Retail entrepreneur Theo Paphitis has criticised the government for a “disappointing” attitude to the industry’s importance as his business achieved improved profitability.

Theo Paphitis

Theo Paphitis wants action on business rates

Paphitis, whose eponymous retail group comprises stationer Ryman, hardware specialist Robert Dyas and lingerie retailer Boux Avenue, said he had increased investment in his brands, which have traded through challenging conditions the government is doing little to address.

He said: “There is no doubt that retailing, particularly on high streets, has tested us to the full, especially coming out of the Covid-19 pandemic, and the lack of any much-needed acknowledgment from the government of retail’s contribution to local communities and economies continues to disappoint.

“They continue to kick the retail business rates can down the road.”

The latest trading results showed that sales at Ryman edged down slightly in the year to March 2024, when store sales rose, and ecommerce was slightly down as the retailer focused on profitability in the latter channel.

EBITDA of £2.7m represented an improvement of approximately £4m year on year.

Ryman’s trading margin improved as footfall increased in city-centre locations, which were hit hard during the pandemic and its aftermath and are a key channel for the retailer.

The business repaid a £5m Coronavirus Large Business Interruption Loan last month and has launched initiatives such as Ryman Design stores, an app and a loyalty scheme.

Paphitis said: “I am very pleased with the progress made by the Ryman business over the last two years as it recovered from the impact of the pandemic. I increased my personal involvement in the business as CEO 16 months ago.

“As well as increased time in the business, I have invested and committed to further funding to ensure Ryman has the resources to build on this progress.”

At Robert Dyas, EBITDA for the year to March 2024 was ”broadly in line” with the £0.2m generated last year, despite store like-for-likes being down by 3.2%, hit by factors such as mild winter weather. Ecommerce now accounts for 40% of sales at the business.

Paphitis said: “Robert Dyas has continued its development and has been successful in offering a truly multichannel proposition to our customers. 

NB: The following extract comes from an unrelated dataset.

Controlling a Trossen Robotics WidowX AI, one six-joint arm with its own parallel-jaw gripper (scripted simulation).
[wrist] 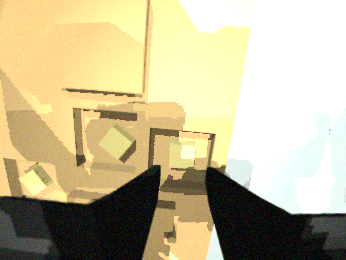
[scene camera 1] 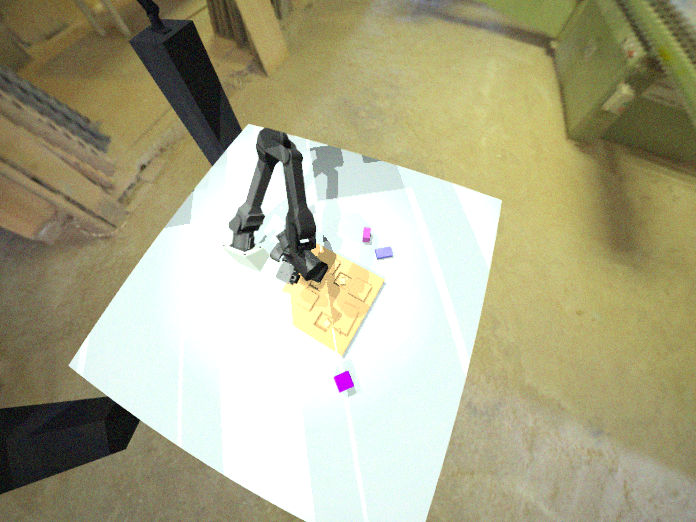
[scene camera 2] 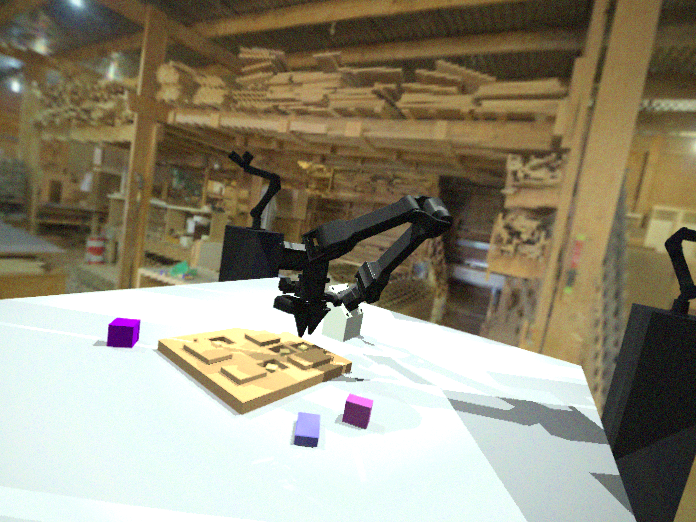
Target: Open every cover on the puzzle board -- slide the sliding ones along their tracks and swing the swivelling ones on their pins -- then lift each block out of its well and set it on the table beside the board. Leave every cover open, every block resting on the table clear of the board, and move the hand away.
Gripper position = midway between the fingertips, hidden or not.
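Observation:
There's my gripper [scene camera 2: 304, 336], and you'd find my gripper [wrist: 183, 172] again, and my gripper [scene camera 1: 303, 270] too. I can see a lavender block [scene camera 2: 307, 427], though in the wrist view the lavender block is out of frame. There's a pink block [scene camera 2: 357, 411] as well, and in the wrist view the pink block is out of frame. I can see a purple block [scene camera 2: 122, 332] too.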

“We have carefully opened new stores, investing in the high street and its communities, and are looking for further opportunities as well as extending our joint stores with Ryman, which our customers have responded well to.”

EBITDA at Boux Avenue last year is expected to show an improvement of £2m in 2023. Boux has benefited from trading partnerships with retailers such as Marks & Spencer and did well at peaks such as Black Friday and Valentine’s Day. 

Paphitis said: “I have continued to invest in the Boux Avenue business and, despite a very challenging year to March 2023, I am pleased that progress has been made in the last 12 months. In particular, the momentum since November through our key trading periods is encouraging.”

Formal results for the group for the year to March 2023 are being filed at present.